Изменить размер шрифта - +
Анжела заговорщически захихикала, в то время как Мэл уже высунул язык, начиная все громче стонать…

Потом, когда он отдыхал, Анжела приподнялась на локте (Луна или лампа сквозь окно красила ее лицо в молочнобелый цвет, она безнадежно кого-то напоминала…) и вдруг поведала ему великую тайну.

 

— Я пишу стихи.

Мэл искренне удивился:

— Давно?

— Не очень. Даже очень недавно. Короче, сегодня ночью и дебютировала, после тебя.

Она вдруг проворно встала и принялась одеваться. Мэл вежливо отвернулся. Ему нравилось, что она уходит.

— Вот, — сказала Анжела, положив на стол листок и выразительно припечатав его ладонью. — Теперь вы все обо мне знаете, милорд.

Едва за ней закрылась дверь, Мэл подошел к столу и врубил лампу. Он сам болел стихами, стыдился этого недуга и никому не показывал опусов, лишь однажды Стаканскому-старшему, который профессионально раскритиковал их, именно и употребив эти смехотворные словечки: недуг, опус, болеть…

Восьмистишие было написано жирным синим фломастером, строчки, не умещаясь на листе, сползли книзу, в правом верхнем углу было посвящение — М.П.

Сначала Мэл ничего не понял, но, перечитав, убедился в полной бездарности опуса. Как ни странно, М.П. ему польстило: он чувствовал то же, что чувствует девочка, когда ей впервые в жизни дарят цветы. Рядом лежала большая фотография, где была изображена запутавшаяся в собственных волосах Анжела, на фоне каких-то гор. На обороте стояло: «Ветер…» — очевидно, название снимка. Мэл вгляделся в лицо девушки, и вдруг оно переменилось: из-под разбросанных Анжелиных волос на него посмотрела другая девочка. Мэл бросил фото на стол и, словно в романе, трагически хлопнул себя по лбу. Голый трагический человек с хлопком по лбу выглядел в зеркале весьма забавно.
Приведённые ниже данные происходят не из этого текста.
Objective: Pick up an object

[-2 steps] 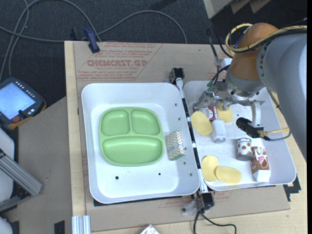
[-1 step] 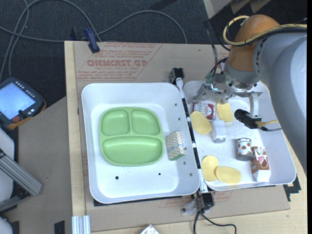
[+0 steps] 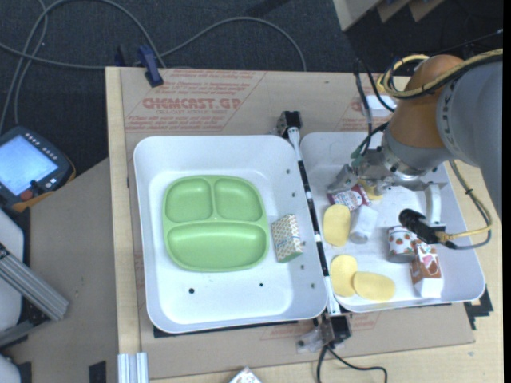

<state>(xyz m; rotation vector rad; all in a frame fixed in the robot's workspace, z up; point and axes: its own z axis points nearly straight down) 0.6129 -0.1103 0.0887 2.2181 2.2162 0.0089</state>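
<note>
Below jaws (image 3: pixel 357 183), yellow chip (image 3: pixel 336 224), right bin (image 3: pixel 471 282)

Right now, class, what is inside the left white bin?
The left white bin holds a green divided plate and a small patterned block beside it. Whatever lies beneath the plate is covered.

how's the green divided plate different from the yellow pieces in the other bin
The green divided plate is one large tray with three compartments; the yellow pieces are several small, plain, rounded items. The plate is green and lies in the left bin; the yellow pieces lie in the right bin, among other small objects. Both lie flat on a bin floor.
</note>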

Оллу, маленькую давнишнюю Оллу, которую Мэл в детстве до смерти напугал, напомнила ему фотографическая Анжела.

 

12

 

Мэл Плетнев был родом из Санска — не Петербурга, Обояни, Стамбула, не из Тамбова даже — не из какого-либо существующего города нашей необъятной, ее европейской части — из Санска, и это было почти неприличным, звучало несолидно, даже слегка похабно.

Опустим длинное и противоречивое описание этого уездного городка, достаточно сказать, что Санск стоял на обоих — высоком и низком, зеленом и желтом — берегах Шумки, что придавало городу аномальность, ступенчатость, блеск.

Я говорю о многоэтажности одноэтажных зданий, соперничестве зеркал во владении вечерним солнцем по вертикали, когда Мэл, бывало, возвращался домой из школы, перемигиваясь со знакомыми окнами — теплый весенний вечер, вода и снег сливаются в кощунственную аморфную мздру.

Был ли кто в этом городе счастлив? Когда-либо?

Шумка огибала невысокий, но ярко выраженный холм, он был разрезан оврагами, на овражьих склонах (хотелось сказать: лепились) санские домики — внутреннее содержание города, а досужему путешественнику могло бы показаться, что улиц в город вообще нет, но поскольку городов без улиц не бывает, улицы в Санске все же существовали.

Широкая и длинная, почти прямая в плане, но горбатая вертикально, улица К.Маркса разрезала холм или Лысую гору (как в далеком, догородском прошлом ее нарекли) на две одинаковые половины, а поперечные, кривые во всех измерениях улки, струились вниз, — таким образом, пассажиры аэробуса ИЛ-86, бездарной, плохо задуманной и кое-как построенной машины, один раз в день выполнявшей рейс Ленинград-Ашхабад и обратно, всегда с ужасом высовывались из иллюминаторов, поскольку им казалось, особенно осенью, что у излучины реки лежит гигантский, весь в опухолях и язвах, обнаженный человеческий мозг.

Два узких моста связывали его с пойменной частью города, раз в несколько лет, в период дождей, заполняемой водой.